September 13th, 2021
Professor Dame Jessica Corner
I was delighted to attend the official opening of the Biodiscovery Institute (BDI) on University Park Campus last week (Monday 6 September). It was attended by around 100 guests, including leading scientists, government officials and key figures in healthcare and funding bodies from across the UK, and it is no exaggeration to say that we were thrilled to be there.
This was the first such in-person event to be held on campus in 18 months, which has felt like a very long time. The launch of the institute was delayed by the pandemic and since then so much has happened, with many aspect of our lives changed for ever.

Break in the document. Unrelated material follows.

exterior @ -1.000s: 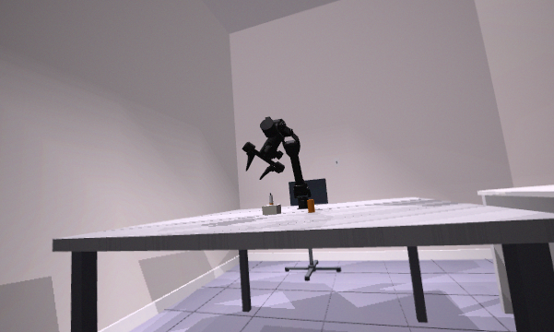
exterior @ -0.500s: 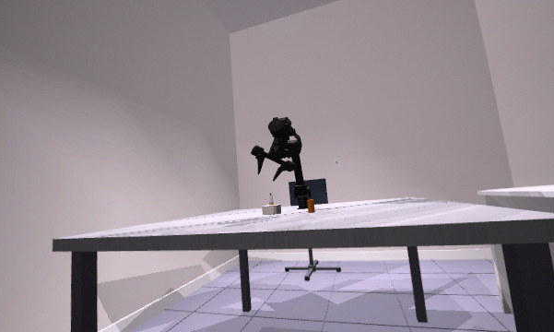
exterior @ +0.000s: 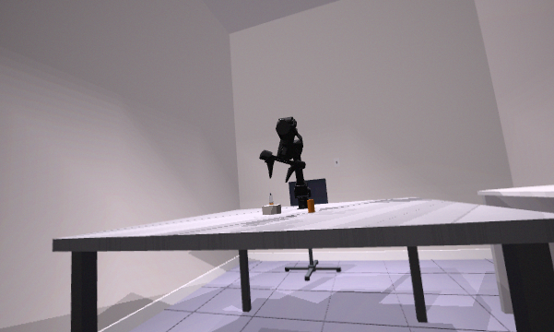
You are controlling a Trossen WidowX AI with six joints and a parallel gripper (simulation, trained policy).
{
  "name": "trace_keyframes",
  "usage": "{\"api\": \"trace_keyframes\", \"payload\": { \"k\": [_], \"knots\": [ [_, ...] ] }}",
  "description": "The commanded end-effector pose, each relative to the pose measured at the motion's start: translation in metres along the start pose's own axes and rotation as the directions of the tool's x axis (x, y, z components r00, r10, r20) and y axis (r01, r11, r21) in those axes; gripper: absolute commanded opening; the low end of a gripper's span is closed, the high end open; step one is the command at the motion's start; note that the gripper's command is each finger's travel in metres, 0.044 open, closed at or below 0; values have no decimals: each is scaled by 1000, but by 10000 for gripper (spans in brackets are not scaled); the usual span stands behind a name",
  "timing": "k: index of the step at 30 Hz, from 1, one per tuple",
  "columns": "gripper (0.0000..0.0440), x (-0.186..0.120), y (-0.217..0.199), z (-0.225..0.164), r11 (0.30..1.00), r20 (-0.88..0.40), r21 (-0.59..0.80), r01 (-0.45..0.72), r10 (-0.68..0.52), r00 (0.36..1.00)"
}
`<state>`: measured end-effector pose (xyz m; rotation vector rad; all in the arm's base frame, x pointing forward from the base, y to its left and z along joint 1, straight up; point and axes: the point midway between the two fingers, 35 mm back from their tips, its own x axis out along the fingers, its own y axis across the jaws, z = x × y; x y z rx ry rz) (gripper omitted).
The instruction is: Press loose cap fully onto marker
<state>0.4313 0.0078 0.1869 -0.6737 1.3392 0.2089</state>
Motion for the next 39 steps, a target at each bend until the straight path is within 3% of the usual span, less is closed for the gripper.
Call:
{"api": "trace_keyframes", "payload": {
  "k": [1,39],
  "knots": [
    [320,0,13,1,999,-6,9,-40,40,999],
    [313,9,115,-10,938,-156,42,-343,345,926]
  ]
}}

So to witness this £100m research institute officially opened by Professor Fiona Watt, Executive Chair of the Medical Research Council, and our Vice-Chancellor Professor Shearer West was very special.
The launch was limited to 100 people due to the pandemic – but reflecting BDI Director Chris Denning’s passion for inclusivity (and pride in sharing the outstanding contributions of his colleagues) the event was live-streamed.
Professor Watt gave a compelling address and Chris chaired an inspiring and thought-provoking discussion on nurturing a research culture where all can thrive and reach their potential.
Guests were given the opportunity to meet researchers, and tour labs where world-changing discoveries are enhancing our ability to diagnose, treat and cure disease.
The Biodiscovery Institute is home to 850 talented academics, researchers, clinicians and support staff who together have generated £223m in funding since 2014. It has also been the vanguard of the UK’s response to Covid-19, donating equipment to assist with mass testing and establishing and running from its labs a University of Nottingham Covid-19 Asymptomatic Testing Service, which has processed nearly 100,000 samples from 20,000 people.
As our Vice-Chancellor said:
“The University of Nottingham has always been at the forefront of innovation in global science and healthcare, from the development of Magnetic Resonance Imaging (MRI) to the discovery of ibuprofen. I have no doubt that the Biodiscovery Institute will continue this proud heritage, using the very latest equipment, technology and collaboration techniques in chemical and biological discovery to tackle disease and improve lives across the world.”
This was a fantastic event, put together in challenging circumstances, and a model for engaging colleagues across the university and beyond. The launch of the Cobot Maker Space on Innovation Park on Jubilee campus, which also took place last week, further underlines our commitment to establishing world-class research facilities as hubs for innovation and knowledge exchange. My congratulations to everyone involved.